Hi there,
My data consists of multiplexed MiSeq sequence data created from amplicons of ~500 bp loci (7 loci total) of interest from 60 populations (each pop consisting of pools of ~400 individual worms of a parasitic worm species). The sequences are barcoded by population and each population's read set (fastqs) have been mapped with bowtie2 to the 7 reference amplicon loci (ie have 60 bam files, one for each population).
Though these loci are only ~500 bp long, both intra- and inter-populations levels of genetic polymorphism are extremely high in this worm, with roughly 20-50 sites within each population showing variants at variable frequency.
I would like to segregate out the unique "haplotypes" that exist at each locus within each population. Note I do not mean to l associate haplotypes across loci (impossible as these are pooled data), only segregate out unique haplotypes that exist at each single ~500 bp locus. The picture below gives a good idea how the .bam alignments look and the level of polymorphism that exists within. Each SNV tends to associate with many other SNVs across the locus which is why I call them haplotypes. But really I just want to segregate out and count groups of unique amplicons, and ideally report their frequency in each of the alignments.
Unfortunately I'm having a hard time finding any tools or methods that can accomplish this task. Most tools that call haplotypes deal with diploid data (not populations), with relatively low numbers of variant sites across a much larger regions (linking SNPs across whole genome sequence data).
I can't seem to find a tool that can essentially segregate out all the unique amplicons that exist within large deep-sequenced amplicons datasets above a certain threshold. This includes any tool within GATK, VCF/BCF tools, or standalone tools including Illumina's own suggested tools as recommended on BaseSpace, which is strange because deep re-sequencing of amplicons is something that Illumina advertises on their website.
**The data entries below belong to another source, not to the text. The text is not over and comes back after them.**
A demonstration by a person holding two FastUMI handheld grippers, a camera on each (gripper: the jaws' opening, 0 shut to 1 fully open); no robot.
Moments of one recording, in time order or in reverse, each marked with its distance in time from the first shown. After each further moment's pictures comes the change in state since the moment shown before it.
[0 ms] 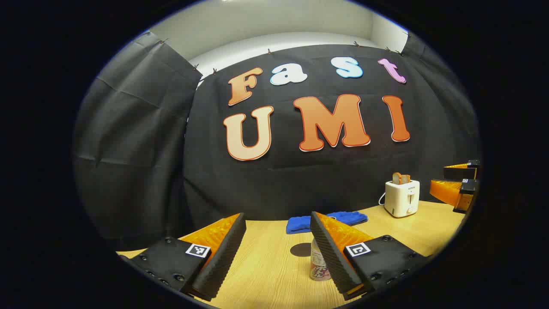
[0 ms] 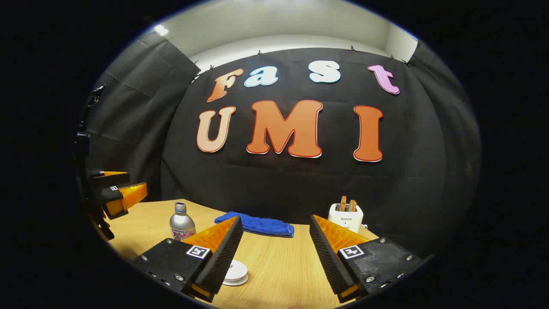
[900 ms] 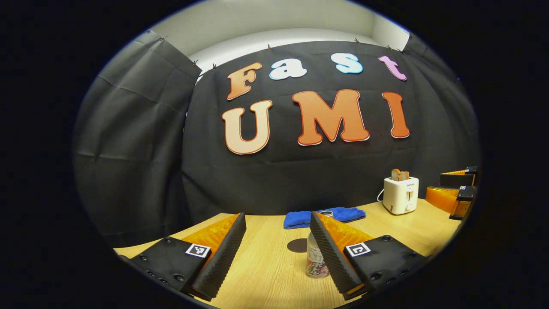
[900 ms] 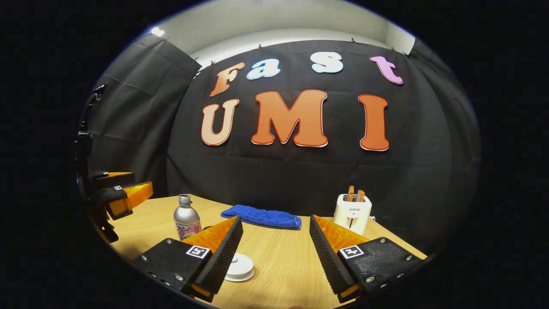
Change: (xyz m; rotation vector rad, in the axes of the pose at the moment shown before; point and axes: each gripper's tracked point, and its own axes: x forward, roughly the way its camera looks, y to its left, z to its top) left arm 0.000 -0.006 -0.015 -0.006 0.038 -0.005; right arm 0.004 0.013 -0.024 0.033 0.064 0.057
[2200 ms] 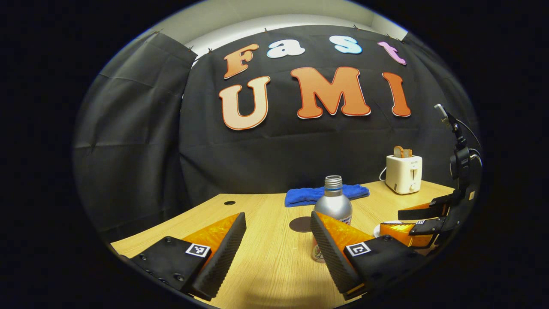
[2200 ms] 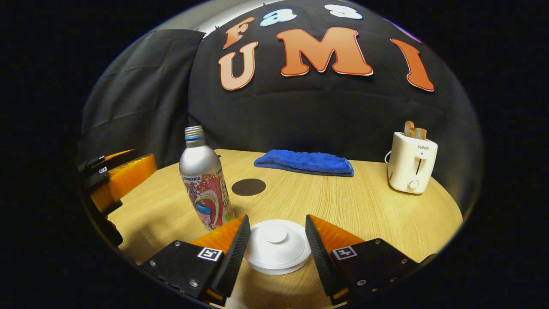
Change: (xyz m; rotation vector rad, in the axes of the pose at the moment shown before) left arm 0.008 0.003 -0.057 0.021 0.142 -0.009; right arm 0.053 0.084 -0.124 0.067 0.380 0.208
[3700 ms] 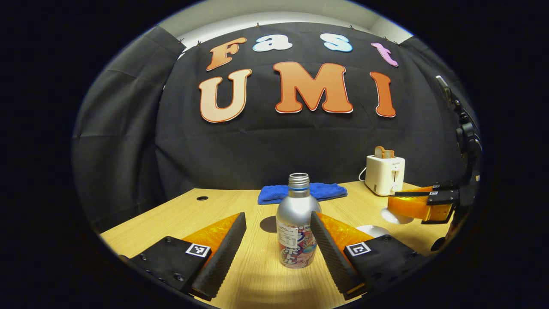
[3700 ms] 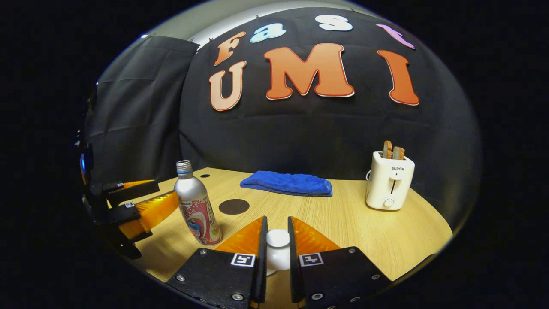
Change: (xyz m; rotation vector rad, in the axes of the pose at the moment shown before) left arm 0.022 -0.057 -0.014 -0.058 0.031 -0.142; right arm -0.041 -0.049 0.049 0.010 -0.133 -0.079
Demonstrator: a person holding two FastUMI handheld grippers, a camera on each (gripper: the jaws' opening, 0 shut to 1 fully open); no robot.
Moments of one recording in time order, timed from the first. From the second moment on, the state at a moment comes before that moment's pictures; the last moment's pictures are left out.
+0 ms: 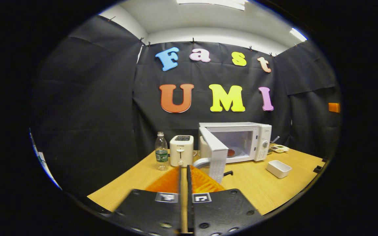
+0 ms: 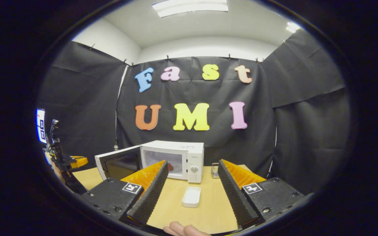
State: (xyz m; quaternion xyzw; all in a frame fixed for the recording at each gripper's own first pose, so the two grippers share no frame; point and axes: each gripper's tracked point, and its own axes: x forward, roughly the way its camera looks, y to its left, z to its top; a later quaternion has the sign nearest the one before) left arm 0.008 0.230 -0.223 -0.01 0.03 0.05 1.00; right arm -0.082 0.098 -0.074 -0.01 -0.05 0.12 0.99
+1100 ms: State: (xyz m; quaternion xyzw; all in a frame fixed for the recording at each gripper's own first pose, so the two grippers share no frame) left arm 0.085 0.171 -0.265 -0.04 0.08 -0.02 1.00; right arm -0.098 0.077 -0.069 -0.01 -0.06 0.11 0.99
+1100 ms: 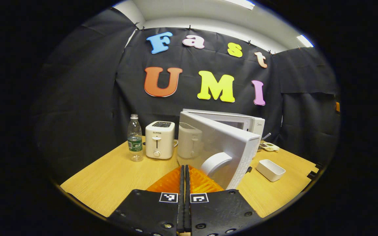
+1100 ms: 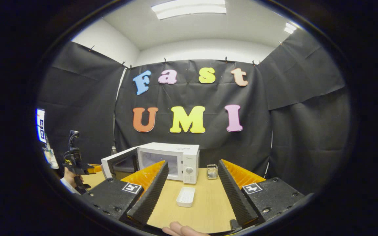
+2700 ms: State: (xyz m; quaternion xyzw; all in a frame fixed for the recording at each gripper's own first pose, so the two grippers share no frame) left arm 0.237 -0.028 -0.281 -0.03 0.09 -0.10 0.99; right arm -0.089 0.008 -0.079 0.02 -0.08 0.08 0.99
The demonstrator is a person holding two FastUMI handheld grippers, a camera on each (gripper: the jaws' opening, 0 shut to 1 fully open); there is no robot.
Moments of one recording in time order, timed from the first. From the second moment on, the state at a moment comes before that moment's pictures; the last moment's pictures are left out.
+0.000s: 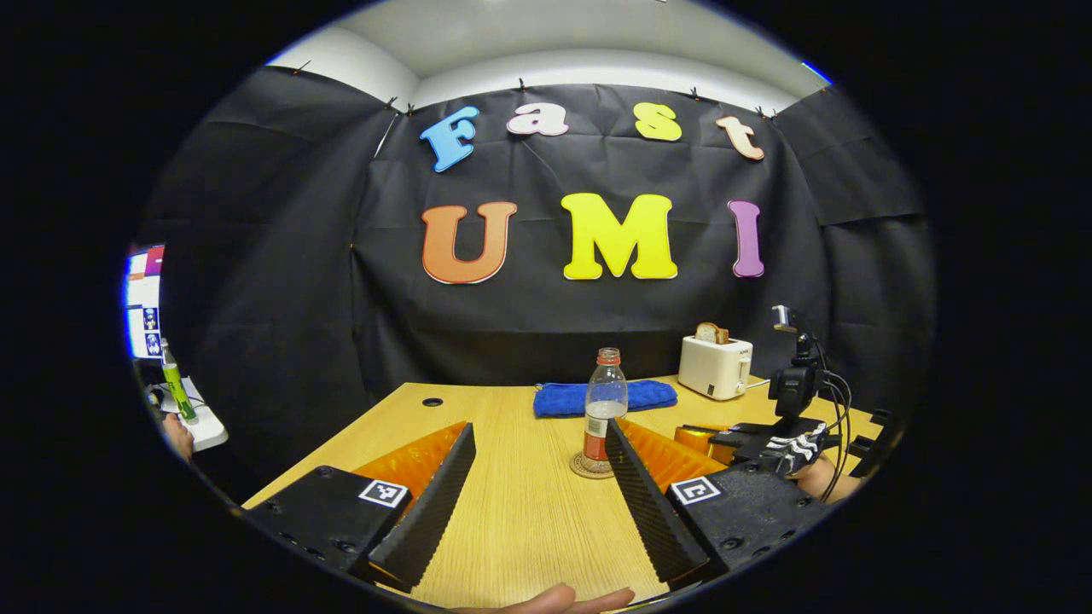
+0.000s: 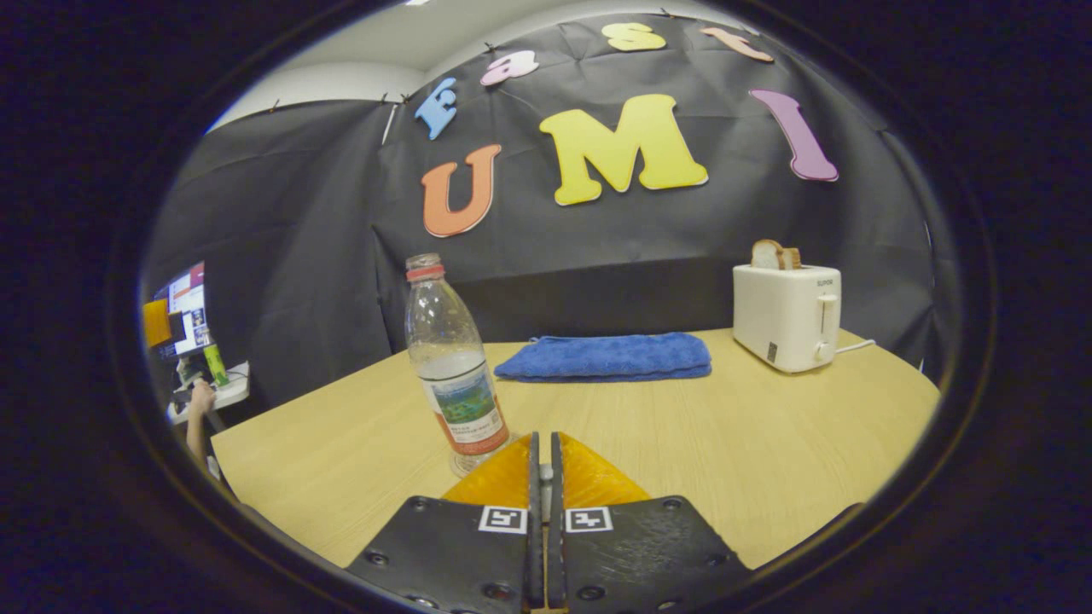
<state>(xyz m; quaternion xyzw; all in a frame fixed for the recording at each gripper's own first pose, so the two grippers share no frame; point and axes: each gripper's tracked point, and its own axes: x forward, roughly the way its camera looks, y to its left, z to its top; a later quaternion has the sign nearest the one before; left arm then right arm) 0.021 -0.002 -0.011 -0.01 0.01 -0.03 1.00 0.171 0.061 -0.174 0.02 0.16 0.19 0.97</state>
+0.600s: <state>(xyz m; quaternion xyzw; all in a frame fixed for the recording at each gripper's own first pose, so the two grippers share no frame) 0.022 -0.003 -0.007 0.01 0.00 -0.02 1.00 0.155 0.048 -0.165 0.01 0.14 0.17 0.98</state>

Any help or guidance as to how to proceed would be very much appreciated. Perhaps I'm just looking in the wrong places. However I'm a bit lost as to how to proceed!
Thanks so much.
Hi arezansoff, I have a very similar question. Im handling with two genes amplified from a pooled DNA (several individuals of a population), in a total of 80 populations. So I start with 80 .fastq files. My goal is obtaining the haplotypes of those genes in each population. Did you realize a good way to do that? Regards Ademir
You may want to post this as a new question. Original poster in this thread has not been seen on Biostars for a long time.